The narrative that streaming is making the NFL unaffordable “has become a talking point for politicians and regulators,” but the data “tells a completely different story,” according to Rich Greenfield of LIGHTSHED PARTNERS. NFL games are “now spread across more services than ever,” but streaming competition has “splintered the old cable bundle, giving consumers the ability to pay only for what they want.” Fans can watch every NFL game this season -- a total of 272 games -- for “as little as approximately $600 or under $3 per game.” Strip out Sunday ticket, and fans can “catch all national matchups plus your local games for $217 with an antenna or under $400 entirely via a la carte streaming.” Greenfield: “To be fair, watching the NFL is more complicated than it used to be as no single service has everything, but consumers now have real choice. And for those willing to navigate multiple apps, the savings are meaningful” (LIGHTSHED PARTNERS, 5/13).

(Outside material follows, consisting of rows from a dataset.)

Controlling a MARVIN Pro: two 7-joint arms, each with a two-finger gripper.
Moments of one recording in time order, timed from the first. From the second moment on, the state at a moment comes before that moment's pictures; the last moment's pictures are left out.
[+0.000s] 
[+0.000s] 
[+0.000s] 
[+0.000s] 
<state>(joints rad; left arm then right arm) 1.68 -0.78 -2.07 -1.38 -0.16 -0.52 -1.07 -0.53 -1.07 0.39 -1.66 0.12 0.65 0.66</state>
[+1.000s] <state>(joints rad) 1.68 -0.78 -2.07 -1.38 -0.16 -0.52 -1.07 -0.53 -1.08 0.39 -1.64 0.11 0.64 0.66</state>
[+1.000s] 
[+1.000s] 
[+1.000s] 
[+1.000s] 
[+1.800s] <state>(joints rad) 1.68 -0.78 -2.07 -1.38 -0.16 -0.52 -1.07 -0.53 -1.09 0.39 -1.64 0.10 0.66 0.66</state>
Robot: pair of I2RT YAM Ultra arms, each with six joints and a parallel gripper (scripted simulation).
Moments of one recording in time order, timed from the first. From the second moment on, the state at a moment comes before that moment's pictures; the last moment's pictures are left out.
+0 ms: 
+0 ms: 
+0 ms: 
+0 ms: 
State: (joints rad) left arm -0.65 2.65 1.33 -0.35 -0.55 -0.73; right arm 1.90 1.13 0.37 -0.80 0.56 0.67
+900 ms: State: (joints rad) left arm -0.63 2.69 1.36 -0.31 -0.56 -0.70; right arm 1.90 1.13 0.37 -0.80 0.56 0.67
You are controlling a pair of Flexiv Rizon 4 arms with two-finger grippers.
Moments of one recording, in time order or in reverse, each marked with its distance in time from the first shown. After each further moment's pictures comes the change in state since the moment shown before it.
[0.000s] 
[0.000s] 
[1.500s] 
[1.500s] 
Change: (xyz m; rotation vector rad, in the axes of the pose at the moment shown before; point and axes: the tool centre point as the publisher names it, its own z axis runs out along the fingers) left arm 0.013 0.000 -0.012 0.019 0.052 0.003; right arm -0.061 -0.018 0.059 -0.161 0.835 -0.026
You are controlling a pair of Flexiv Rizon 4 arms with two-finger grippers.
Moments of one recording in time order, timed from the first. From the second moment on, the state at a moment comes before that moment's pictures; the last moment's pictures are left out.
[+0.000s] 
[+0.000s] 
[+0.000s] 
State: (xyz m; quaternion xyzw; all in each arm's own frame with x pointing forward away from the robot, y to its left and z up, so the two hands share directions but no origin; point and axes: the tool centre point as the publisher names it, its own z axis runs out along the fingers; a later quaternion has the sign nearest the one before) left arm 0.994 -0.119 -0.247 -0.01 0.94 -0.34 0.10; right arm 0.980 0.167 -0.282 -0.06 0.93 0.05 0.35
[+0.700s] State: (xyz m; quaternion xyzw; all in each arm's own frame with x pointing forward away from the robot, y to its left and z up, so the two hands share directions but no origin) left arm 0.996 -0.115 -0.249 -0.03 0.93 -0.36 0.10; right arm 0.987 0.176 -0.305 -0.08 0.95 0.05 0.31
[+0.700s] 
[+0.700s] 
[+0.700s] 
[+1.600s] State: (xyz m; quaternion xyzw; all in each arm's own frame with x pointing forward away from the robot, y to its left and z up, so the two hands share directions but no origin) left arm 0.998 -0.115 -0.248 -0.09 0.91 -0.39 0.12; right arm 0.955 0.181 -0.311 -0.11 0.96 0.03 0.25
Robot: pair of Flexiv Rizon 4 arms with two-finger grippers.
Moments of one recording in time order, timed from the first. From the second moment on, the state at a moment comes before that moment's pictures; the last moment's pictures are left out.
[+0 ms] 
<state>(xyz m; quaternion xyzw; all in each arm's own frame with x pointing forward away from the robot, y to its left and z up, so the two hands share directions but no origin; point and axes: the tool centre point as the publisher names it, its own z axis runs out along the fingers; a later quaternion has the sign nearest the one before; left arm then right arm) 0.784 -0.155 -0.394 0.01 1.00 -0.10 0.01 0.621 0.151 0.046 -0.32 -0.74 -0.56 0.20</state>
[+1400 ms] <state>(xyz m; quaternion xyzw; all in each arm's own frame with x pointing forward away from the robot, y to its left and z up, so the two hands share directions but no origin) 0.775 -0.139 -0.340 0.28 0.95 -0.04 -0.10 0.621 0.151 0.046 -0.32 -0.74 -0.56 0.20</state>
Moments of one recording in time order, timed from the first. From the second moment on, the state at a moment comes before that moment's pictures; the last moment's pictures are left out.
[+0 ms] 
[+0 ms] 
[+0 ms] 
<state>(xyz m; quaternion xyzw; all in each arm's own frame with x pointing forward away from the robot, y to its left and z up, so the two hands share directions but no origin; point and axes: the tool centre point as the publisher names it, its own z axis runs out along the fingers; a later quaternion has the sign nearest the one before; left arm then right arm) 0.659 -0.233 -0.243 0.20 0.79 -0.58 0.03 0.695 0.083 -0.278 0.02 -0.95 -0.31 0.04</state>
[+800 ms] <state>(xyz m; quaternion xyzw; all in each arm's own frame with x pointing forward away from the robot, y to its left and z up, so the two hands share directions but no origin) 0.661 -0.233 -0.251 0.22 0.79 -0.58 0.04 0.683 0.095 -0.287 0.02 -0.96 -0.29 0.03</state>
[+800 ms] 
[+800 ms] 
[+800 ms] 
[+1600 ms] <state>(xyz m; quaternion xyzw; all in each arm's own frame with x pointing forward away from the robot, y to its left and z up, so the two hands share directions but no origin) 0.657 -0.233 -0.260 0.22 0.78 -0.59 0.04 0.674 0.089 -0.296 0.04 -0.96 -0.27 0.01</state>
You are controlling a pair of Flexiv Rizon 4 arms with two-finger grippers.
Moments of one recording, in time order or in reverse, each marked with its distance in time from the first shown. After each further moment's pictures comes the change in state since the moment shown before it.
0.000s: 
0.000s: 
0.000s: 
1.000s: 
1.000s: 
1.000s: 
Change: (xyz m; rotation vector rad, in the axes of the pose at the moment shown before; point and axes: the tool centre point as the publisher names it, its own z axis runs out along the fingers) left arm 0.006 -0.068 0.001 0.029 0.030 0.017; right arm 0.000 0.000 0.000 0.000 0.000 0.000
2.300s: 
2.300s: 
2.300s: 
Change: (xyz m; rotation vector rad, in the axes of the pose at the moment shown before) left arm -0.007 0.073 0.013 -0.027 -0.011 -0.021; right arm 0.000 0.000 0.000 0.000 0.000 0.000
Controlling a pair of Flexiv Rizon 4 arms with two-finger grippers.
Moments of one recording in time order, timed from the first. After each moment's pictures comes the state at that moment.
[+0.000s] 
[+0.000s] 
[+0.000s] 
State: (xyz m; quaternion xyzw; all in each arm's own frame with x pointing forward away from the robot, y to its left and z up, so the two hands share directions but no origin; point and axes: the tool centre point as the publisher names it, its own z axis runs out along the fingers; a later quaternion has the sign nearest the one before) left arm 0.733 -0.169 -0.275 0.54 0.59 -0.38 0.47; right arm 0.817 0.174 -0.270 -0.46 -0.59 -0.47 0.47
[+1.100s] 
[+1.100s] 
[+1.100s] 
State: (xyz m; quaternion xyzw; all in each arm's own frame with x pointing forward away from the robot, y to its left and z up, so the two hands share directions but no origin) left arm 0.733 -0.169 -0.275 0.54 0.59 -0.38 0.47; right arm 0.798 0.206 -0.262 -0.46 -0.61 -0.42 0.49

BECOMING AN AFTERTHOUGHT: SI’s Jimmy Traina wrote the Sunday package of games “becomes weaker and weaker thanks to the NFL selling off games here and there.” It appears that the 2026 season “will feature a more feeble Sunday slate than ever before.” Sunday Ticket “still has some value early in the season before the byes and the Saturday games.” But once Thanksgiving comes along in Week 12, Sunday Ticket “becomes an afterthought.” This year, a game that would have been played on Sunday will now be played on the Wednesday night before Thanksgiving. Then you have the three games on Thanksgiving. And this year, there will be two Black Friday games for the first time ever. Traina: “What’s left for Sunday at 1?” Many fans “love the Sunday at 1 window,” but the NFL is “making it such that you can blow off the early Sunday games because the schedule features nothing but duds.” Traina: “Unless you are a fan of an out-of-market team, I don’t see Sunday Ticket as the necessity it used to be in the past” (SI, 5/12).